▶ DIRECTIONS FOR THIS TASK
Could you output the whole listing exactly as it stands, minus any images?

INFORMATION SUPPLIED: Begin

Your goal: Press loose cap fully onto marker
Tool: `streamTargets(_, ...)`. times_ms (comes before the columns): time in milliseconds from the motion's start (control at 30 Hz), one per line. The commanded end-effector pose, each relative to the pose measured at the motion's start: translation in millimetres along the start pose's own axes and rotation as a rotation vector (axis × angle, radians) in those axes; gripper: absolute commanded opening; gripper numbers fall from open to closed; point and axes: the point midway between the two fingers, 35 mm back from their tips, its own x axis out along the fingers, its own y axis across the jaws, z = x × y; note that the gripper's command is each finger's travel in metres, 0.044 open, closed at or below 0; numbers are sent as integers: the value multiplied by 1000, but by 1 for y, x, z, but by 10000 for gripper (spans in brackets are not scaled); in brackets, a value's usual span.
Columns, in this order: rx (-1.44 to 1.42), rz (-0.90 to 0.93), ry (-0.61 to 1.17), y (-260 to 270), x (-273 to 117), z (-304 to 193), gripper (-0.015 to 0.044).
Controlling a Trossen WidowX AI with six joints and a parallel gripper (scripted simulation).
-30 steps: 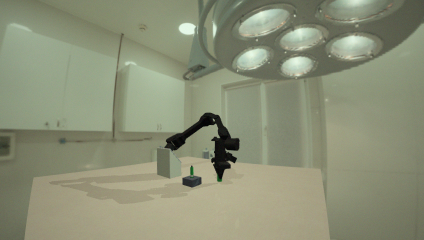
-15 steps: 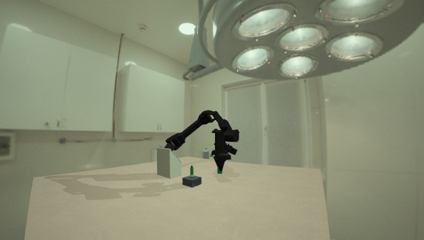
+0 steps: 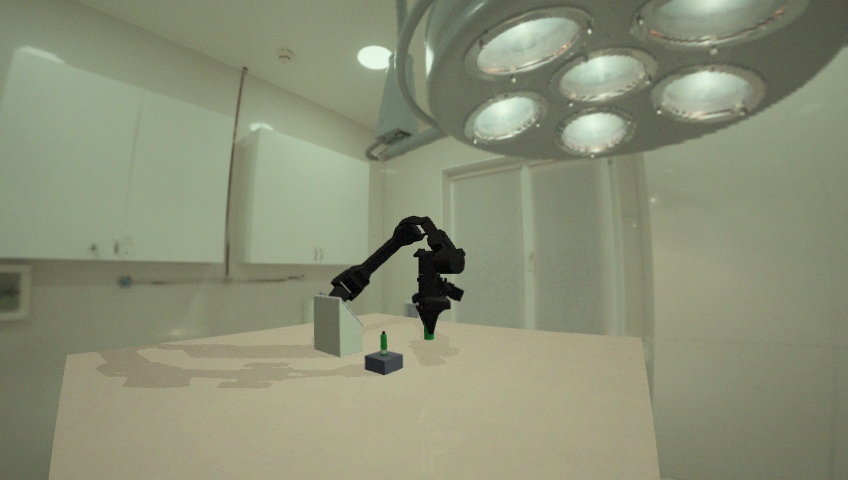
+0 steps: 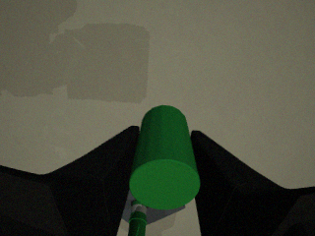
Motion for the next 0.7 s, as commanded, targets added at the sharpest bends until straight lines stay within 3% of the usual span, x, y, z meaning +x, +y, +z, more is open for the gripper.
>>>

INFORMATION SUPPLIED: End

▶ EXERCISE RESPONSE
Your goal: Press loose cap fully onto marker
Tool: `streamTargets(_, ...)`. times_ms (comes before the columns): time in milliseconds from the motion's start (control at 30 Hz), one per line. The commanded end-effector pose, each relative to the pose measured at the motion's start: translation in millimetres along the start pose's own axes and rotation as a rotation vector (axis × angle, radians) in those axes; gripper: absolute commanded opening; gripper numbers fall from open to closed; point and axes: the point midway between the two fingers, 35 mm back from their tips, its own x axis out along the fingers, its own y axis across the jaws, z = x × y; note that the gripper's command is each finger's travel in metres, 0.044 open, closed at or below 0; numbers are sent as integers: the value multiplied by 1000, but by 1 for y, x, z, but by 10000 for gripper (spans in brackets are not scaled); in brackets, a value's usual span.
Columns, in this order: rx (-1.44 to 1.42), rz (-0.90 to 0.93), ry (-0.61 to 1.17), y (-260 to 270), x (-273 to 117), z (-304 to 193), gripper (-0.015 to 0.044).
Controlling a Trossen WidowX AI with six joints and a parallel gripper (scripted simulation).
-30 steps: 
-15 steps: 
+0 steps: 
+0 steps: 
Motion for the next 0.7 s, as commanded, targets added at the sharpest bends until straight lines stay within 3% of the usual span, x, y, z meaning +x, +y, +z, more is open for the gripper.
>>>

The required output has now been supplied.